Later, the U.S. occupation continued to fumble choices. U.S. administrator L. Paul Bremer disbanded the Iraqi army and barred many members of Hussein's Baath Party from government jobs, putting more than 300,000 people out of work. Many of them later joined the resistance. Then there was Bremer's initial refusal to allow the formation of an interim government, instead antagonizing the most pro-American Iraqi leaders by relegating them to an advisory council. He failed to reach out quickly to the country's most influential Shiite cleric, Grand Ayatollah Ali Sistani. He hired staffers based on Republican Party connections rather than development experience, hindering the occupation authority's ability to fulfill its mission. And meanwhile the Bush administration waited months to ask Congress for the necessary billions for reconstruction and several more months to issue the first contracts.

Hassnawi still sees some signs of hope, no thanks to American perspicacity. Fallujah residents have grown increasingly weary of the presence of foreign fighters, particularly followers of Abu Musab Zarqawi, a Jordanian-born militant currently regarded by the U.S. military as the preeminent terrorist ringleader in Iraq. Although the interim prime minister, Ayad Allawi, recently threatened military action against Fallujah unless the city hands over Zarqawi and his group, Hassnawi believes residents cannot do it alone. Although U.S. warplanes have pounded the city for weeks, Hassnawi contends that the only way to defeat the insurgents is for soldiers from Iraq's new army to enter the city, backed up by U.S. forces. He also warns that U.S. troops should not repeat their mistake in April by going it alone. Fallujans, he said, "will accept Iraqi soldiers on their streets, but not the American Marines."

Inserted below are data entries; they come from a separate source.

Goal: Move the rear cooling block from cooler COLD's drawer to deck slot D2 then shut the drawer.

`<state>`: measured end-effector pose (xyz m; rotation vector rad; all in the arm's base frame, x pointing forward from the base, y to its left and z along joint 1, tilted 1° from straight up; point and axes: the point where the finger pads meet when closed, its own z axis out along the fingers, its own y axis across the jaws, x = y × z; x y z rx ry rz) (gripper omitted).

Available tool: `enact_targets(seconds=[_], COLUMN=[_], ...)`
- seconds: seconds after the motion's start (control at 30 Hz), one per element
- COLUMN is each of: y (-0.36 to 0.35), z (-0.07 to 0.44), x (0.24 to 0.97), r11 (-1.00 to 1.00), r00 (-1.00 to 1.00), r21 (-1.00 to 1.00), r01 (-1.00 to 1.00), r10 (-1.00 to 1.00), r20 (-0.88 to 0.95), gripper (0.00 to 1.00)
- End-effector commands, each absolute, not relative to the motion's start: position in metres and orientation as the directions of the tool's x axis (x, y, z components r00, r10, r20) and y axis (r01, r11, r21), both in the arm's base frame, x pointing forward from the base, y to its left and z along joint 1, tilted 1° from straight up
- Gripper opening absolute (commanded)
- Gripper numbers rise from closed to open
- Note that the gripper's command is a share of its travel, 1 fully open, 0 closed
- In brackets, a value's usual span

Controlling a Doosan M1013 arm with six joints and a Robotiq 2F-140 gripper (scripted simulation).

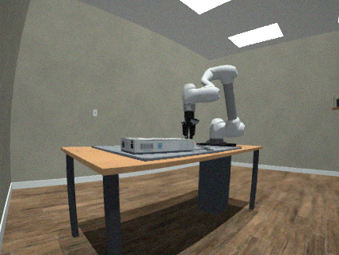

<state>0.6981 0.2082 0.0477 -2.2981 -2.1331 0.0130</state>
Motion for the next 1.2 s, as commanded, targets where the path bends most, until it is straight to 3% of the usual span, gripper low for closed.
enact_targets(seconds=[0.0, 1.17], y=[0.2085, 0.2089], z=[0.0488, 0.0488], x=[0.6987, 0.6937], r11=[-0.075, -0.075], r00=[0.075, 0.075], r21=[-0.009, -0.009], r01=[0.997, 0.997], r10=[0.997, 0.997], r20=[-0.001, -0.001], gripper=[0.34, 0.34])
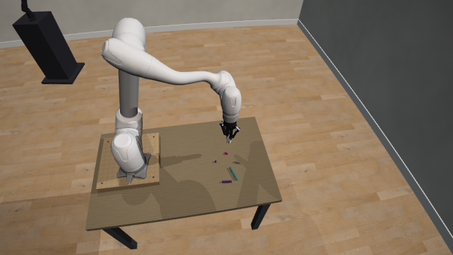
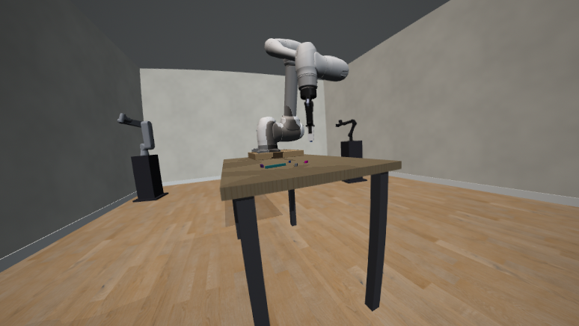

What worries him most is that Allawi and U.S. commanders will miss the next opportunity -- as surely as they've missed so many chances before -- to establish some semblance of order in Fallujah. Despite almost daily airstrikes, the sheik fears the Iraqi and U.S. leaders will back off yet again from their seeming resolve to expel militants from the city before national elections scheduled for January. Unless that expulsion happens, he maintained, the Sunnis will be disenfranchised by the new political system. Fallujah is already under-represented in the Anbar provincial council. Representatives from the city did not participate in a four-day convention in August to select a 100-member national council. An inability to vote in January, he said, will in turn breed enmity among even the Fallujans who support Iraq's democratic transition.

As we ended our conversation, Hassnawi was despondent. To console him, I said I'd be back one day and that we'd share another lunch of Haji Hussein kebabs.

But on Tuesday morning, I got an e-mail from Naseer informing me that U.S. warplanes had bombed the restaurant. Insurgents had apparently holed up in there overnight.

"There is no kebab anymore," Naseer wrote.

Rajiv Chandrasekaran, a member of The Post's foreign staff, has spent most of the past two years in Baghdad.